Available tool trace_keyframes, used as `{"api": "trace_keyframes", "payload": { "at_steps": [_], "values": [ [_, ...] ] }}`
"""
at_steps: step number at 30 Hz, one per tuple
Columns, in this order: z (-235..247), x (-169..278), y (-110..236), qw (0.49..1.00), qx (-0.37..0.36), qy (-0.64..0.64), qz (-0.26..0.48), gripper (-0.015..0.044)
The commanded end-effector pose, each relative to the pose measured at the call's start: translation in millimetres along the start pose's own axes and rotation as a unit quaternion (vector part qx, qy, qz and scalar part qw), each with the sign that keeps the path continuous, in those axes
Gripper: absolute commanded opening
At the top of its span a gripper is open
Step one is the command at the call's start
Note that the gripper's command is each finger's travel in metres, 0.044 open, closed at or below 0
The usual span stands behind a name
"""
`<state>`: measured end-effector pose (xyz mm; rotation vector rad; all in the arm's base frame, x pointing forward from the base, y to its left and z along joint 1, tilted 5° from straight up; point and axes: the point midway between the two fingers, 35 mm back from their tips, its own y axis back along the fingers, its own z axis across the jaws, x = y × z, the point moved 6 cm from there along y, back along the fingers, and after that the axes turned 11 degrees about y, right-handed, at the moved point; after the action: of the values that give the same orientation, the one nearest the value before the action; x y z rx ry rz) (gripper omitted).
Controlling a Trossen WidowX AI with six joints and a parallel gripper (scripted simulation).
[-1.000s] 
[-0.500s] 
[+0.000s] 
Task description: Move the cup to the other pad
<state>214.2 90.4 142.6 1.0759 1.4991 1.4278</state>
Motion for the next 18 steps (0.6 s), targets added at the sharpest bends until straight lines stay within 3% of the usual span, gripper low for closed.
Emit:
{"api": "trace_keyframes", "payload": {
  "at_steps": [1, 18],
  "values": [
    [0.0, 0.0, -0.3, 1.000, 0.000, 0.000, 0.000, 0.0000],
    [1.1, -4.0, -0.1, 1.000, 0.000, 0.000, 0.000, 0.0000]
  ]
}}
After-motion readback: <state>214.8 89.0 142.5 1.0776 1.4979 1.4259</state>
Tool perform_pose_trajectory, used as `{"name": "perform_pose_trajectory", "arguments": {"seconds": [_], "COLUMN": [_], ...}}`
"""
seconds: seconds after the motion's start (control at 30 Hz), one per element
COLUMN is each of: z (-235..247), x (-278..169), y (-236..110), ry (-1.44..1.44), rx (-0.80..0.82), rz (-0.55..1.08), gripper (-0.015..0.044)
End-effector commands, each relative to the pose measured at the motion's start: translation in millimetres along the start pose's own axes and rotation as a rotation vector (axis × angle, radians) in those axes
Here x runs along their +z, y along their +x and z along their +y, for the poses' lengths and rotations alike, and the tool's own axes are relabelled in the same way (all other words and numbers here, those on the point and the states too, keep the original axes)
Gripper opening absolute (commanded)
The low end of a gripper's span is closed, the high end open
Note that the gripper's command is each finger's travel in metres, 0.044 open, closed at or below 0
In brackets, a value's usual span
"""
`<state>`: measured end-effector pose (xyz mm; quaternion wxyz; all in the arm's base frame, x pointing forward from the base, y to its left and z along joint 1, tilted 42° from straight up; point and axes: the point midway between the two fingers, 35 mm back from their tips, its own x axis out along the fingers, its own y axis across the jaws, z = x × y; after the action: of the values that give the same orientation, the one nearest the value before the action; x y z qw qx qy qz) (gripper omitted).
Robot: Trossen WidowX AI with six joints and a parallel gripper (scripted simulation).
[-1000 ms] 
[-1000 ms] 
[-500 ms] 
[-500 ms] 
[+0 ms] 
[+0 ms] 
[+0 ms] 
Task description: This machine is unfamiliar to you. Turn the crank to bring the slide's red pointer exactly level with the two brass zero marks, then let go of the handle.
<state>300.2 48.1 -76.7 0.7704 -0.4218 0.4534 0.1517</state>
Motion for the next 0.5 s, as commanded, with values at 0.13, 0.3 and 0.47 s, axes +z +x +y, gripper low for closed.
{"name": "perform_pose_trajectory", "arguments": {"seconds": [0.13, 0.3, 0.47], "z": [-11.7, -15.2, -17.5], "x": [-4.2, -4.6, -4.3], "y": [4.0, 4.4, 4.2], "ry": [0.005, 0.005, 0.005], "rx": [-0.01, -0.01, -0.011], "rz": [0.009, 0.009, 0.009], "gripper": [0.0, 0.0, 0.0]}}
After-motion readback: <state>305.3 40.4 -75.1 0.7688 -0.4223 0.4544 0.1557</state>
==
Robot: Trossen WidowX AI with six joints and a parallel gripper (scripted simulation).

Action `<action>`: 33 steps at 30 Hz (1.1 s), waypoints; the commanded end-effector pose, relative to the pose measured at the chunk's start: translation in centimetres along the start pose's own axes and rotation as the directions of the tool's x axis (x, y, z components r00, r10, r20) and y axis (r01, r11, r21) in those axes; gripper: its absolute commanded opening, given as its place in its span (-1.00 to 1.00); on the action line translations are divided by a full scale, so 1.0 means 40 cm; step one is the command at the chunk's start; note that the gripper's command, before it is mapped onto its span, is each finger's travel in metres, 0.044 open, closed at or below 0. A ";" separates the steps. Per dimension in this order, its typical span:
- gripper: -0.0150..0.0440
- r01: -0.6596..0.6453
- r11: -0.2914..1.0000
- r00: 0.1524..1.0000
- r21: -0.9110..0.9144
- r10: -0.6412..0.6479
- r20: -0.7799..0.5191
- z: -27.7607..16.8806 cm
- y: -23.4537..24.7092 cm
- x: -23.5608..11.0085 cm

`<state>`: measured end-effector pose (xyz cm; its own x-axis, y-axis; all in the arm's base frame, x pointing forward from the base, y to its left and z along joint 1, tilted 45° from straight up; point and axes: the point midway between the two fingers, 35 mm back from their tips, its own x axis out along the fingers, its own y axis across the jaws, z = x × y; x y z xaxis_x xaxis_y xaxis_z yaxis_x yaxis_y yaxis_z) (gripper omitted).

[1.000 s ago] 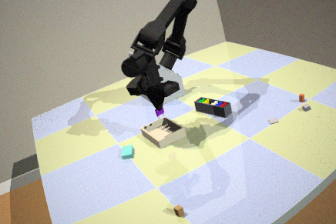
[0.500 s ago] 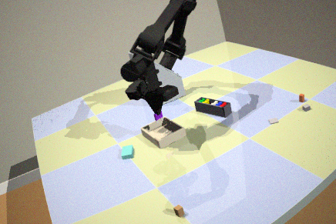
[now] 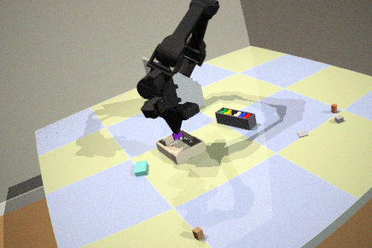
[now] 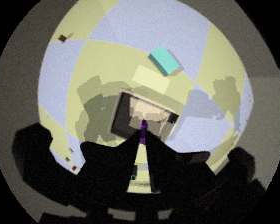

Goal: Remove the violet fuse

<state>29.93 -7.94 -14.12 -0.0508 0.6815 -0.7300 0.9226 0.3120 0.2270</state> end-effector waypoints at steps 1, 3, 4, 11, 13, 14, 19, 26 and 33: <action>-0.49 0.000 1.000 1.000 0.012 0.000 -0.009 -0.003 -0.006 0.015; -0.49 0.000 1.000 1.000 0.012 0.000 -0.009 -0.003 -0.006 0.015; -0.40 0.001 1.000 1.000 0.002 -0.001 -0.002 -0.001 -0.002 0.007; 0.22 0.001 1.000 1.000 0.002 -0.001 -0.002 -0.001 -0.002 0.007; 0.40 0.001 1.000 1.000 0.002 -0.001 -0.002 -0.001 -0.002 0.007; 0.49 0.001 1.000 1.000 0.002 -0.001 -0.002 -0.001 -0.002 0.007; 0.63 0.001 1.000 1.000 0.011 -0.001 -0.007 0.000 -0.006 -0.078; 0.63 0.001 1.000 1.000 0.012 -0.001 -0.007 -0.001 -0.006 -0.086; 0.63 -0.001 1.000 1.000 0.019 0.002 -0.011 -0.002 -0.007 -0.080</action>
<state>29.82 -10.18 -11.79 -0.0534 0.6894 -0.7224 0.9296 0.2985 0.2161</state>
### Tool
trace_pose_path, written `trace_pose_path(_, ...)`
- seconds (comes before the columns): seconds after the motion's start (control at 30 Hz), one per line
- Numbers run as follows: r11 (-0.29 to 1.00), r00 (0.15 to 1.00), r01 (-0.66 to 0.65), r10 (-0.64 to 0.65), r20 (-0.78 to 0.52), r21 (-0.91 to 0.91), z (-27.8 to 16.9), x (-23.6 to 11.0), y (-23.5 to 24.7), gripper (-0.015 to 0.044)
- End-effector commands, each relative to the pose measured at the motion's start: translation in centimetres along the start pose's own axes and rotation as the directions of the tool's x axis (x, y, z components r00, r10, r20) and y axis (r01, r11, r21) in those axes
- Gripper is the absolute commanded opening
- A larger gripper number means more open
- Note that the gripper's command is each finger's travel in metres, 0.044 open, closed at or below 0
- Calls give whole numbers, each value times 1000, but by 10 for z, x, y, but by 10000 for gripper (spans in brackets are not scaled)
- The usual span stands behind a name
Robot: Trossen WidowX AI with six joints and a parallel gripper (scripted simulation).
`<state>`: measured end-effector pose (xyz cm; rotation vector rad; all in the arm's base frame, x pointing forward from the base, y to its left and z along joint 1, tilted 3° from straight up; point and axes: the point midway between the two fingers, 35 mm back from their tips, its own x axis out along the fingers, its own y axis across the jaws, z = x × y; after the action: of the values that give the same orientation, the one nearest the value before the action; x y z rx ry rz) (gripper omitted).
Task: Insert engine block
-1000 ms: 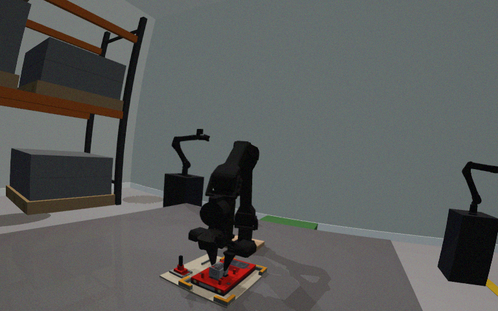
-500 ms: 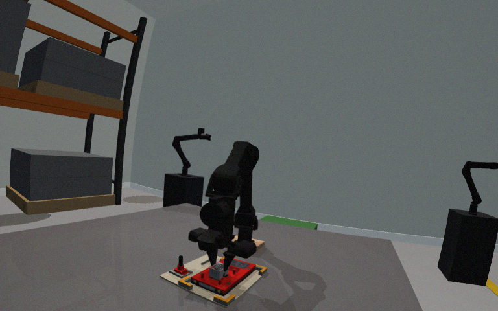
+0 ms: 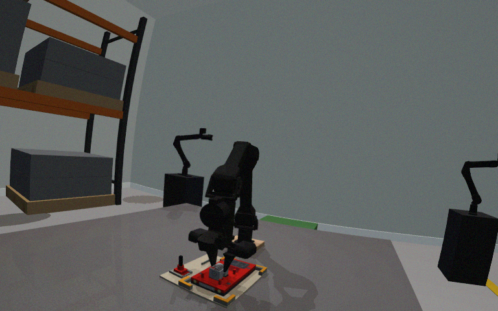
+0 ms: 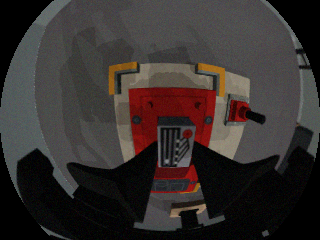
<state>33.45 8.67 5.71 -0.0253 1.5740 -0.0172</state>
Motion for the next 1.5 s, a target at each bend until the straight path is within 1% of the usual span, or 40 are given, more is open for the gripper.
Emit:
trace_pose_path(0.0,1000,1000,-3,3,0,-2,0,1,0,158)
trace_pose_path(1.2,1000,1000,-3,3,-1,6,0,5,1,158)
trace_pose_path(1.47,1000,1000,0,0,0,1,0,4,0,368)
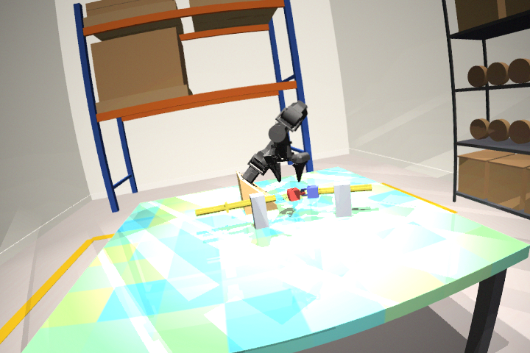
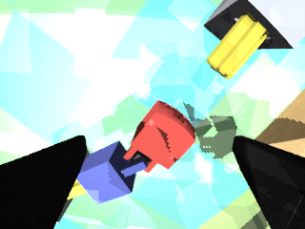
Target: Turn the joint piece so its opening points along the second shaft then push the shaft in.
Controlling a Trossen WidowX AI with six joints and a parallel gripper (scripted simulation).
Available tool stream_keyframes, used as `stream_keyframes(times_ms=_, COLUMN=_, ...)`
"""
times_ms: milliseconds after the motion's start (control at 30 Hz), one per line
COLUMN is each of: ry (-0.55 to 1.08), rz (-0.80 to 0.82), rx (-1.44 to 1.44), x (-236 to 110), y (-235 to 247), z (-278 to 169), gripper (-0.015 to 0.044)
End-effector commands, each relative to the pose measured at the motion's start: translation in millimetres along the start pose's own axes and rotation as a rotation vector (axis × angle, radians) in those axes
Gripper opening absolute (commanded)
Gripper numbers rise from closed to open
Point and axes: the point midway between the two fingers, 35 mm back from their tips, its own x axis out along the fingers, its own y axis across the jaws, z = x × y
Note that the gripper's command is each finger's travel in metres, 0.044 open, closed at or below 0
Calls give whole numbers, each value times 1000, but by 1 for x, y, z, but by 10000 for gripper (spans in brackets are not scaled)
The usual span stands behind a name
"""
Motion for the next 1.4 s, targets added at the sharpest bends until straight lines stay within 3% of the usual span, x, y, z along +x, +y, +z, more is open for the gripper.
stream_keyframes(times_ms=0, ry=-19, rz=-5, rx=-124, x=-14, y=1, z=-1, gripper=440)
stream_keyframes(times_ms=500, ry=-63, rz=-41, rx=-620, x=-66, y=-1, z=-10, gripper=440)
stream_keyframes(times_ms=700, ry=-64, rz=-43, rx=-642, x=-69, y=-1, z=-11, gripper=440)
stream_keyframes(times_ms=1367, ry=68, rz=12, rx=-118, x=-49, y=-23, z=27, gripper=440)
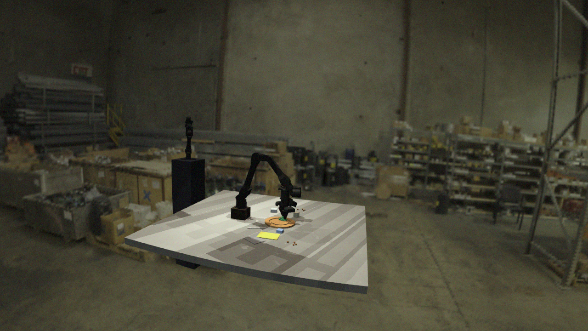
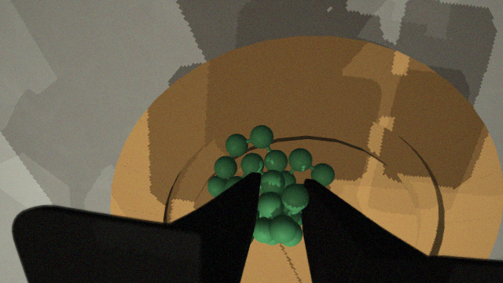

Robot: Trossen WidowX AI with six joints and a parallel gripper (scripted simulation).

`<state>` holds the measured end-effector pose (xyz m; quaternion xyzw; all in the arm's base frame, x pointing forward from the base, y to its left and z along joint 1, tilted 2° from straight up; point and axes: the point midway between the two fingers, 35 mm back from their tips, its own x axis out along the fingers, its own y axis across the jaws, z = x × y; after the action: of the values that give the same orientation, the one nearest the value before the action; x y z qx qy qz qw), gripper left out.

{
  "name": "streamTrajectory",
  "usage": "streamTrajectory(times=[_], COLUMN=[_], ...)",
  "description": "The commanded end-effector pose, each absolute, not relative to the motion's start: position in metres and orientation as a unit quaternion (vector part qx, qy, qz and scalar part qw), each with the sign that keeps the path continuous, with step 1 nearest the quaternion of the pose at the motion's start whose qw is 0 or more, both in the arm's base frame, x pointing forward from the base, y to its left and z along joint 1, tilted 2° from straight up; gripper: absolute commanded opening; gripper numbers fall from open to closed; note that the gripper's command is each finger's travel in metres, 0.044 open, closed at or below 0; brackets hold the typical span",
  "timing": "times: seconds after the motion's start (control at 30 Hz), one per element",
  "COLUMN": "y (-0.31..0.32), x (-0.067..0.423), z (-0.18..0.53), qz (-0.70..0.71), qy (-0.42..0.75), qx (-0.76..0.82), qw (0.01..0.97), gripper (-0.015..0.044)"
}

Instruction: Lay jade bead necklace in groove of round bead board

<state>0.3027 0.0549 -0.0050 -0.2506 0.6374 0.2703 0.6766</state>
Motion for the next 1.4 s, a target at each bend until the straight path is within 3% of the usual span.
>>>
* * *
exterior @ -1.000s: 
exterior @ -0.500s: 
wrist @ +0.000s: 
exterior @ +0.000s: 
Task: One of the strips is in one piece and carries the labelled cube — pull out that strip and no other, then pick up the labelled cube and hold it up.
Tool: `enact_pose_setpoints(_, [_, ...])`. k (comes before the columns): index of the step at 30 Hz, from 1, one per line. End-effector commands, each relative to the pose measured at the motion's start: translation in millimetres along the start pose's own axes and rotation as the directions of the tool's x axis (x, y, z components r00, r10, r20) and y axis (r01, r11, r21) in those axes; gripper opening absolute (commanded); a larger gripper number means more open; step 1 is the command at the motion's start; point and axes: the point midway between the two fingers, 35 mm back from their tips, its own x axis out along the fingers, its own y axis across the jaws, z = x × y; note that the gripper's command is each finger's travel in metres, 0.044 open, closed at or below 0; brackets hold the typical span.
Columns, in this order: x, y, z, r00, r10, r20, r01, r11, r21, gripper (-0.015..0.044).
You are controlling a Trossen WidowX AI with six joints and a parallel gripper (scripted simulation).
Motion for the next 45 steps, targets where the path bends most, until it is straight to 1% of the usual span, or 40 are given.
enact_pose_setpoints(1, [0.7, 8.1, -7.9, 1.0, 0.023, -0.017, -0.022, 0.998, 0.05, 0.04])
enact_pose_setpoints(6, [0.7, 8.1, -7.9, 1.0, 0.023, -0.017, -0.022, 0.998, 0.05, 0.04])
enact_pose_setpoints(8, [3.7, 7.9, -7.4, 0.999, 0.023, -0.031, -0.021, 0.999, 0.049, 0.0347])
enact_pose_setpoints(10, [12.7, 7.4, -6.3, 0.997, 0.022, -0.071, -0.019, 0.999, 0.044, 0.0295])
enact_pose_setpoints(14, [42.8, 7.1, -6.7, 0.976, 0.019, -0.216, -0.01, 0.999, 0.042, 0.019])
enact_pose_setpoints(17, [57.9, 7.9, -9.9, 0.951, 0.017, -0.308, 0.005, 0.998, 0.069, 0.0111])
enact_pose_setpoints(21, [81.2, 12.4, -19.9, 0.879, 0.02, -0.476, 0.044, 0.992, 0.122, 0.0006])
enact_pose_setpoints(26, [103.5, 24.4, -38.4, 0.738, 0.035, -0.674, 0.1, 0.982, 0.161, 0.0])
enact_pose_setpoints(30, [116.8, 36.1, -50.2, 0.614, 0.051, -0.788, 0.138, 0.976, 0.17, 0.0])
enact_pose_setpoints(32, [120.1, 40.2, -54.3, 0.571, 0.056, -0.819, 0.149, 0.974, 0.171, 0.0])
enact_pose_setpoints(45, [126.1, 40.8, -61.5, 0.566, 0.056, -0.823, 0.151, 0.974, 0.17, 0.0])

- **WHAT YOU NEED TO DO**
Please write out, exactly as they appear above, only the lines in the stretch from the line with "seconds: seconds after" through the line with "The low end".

- **ANSWER SECTION**
seconds: seconds after the motion's start (control at 30 Hz), one per element
COLUMN is each of: z (-235..247), x (-278..169), y (-236..110), ry (-1.44..1.44), rx (-0.80..0.82), rz (-0.55..1.08), gripper (-0.015..0.044)
End-effector commands, each relative to the pose measured at the motion's start: translation in millimetres along the start pose's own axes and rotation as a rotation vector (axis × angle, radians) in those axes
Here x runs along their +z, y along their +x and z along their +y, for the poses' lengths and rotations alike, and the tool's own axes are relabelled in the same way (all other words and numbers here, those on the point and the states too, keep the original axes)
Gripper opening absolute (commanded)
The low end of a gripper's span is closed, the high end open

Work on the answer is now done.